→ Dataset records
::::::::::

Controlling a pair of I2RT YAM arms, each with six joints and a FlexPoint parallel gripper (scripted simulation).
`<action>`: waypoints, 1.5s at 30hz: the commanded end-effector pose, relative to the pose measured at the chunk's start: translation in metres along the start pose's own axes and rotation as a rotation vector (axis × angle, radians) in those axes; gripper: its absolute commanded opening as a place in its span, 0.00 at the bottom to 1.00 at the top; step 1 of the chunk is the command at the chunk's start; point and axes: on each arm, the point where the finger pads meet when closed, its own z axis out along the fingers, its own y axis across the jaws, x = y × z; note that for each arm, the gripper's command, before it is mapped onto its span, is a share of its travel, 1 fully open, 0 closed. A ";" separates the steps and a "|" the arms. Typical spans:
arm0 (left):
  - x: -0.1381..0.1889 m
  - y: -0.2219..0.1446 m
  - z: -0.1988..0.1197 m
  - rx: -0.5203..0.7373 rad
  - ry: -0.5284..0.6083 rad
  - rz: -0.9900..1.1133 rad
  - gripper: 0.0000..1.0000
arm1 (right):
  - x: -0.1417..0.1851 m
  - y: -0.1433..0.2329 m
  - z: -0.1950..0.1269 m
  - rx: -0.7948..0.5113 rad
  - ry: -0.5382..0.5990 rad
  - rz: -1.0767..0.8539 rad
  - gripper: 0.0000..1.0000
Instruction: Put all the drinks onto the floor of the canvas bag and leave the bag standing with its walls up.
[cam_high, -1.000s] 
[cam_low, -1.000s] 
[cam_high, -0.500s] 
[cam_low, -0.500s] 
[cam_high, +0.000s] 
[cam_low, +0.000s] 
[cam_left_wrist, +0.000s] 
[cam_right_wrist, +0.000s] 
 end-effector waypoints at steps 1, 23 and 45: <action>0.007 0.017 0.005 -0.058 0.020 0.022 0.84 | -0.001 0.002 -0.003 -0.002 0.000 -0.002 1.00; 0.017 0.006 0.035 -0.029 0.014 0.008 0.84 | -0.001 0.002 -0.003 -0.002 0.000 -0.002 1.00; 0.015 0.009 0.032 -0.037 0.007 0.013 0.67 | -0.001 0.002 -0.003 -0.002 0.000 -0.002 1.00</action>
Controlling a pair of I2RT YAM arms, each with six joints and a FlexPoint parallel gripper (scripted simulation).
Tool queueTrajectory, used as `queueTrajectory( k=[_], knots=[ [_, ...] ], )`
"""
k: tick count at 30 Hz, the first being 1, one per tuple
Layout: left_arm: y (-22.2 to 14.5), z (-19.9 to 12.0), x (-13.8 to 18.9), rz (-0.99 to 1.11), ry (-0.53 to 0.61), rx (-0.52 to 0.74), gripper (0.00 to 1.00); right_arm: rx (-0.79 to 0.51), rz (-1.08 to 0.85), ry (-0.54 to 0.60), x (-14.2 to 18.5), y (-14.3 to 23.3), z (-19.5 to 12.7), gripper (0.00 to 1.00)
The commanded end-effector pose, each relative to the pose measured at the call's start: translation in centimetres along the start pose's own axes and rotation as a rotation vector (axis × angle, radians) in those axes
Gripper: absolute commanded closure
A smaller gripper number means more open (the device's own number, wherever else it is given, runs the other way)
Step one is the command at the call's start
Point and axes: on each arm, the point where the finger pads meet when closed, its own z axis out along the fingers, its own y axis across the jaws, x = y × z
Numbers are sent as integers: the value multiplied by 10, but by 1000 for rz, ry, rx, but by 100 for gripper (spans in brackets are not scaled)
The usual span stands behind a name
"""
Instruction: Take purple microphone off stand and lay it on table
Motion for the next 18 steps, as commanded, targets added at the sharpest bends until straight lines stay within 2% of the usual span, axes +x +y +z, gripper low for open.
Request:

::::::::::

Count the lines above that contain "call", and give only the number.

2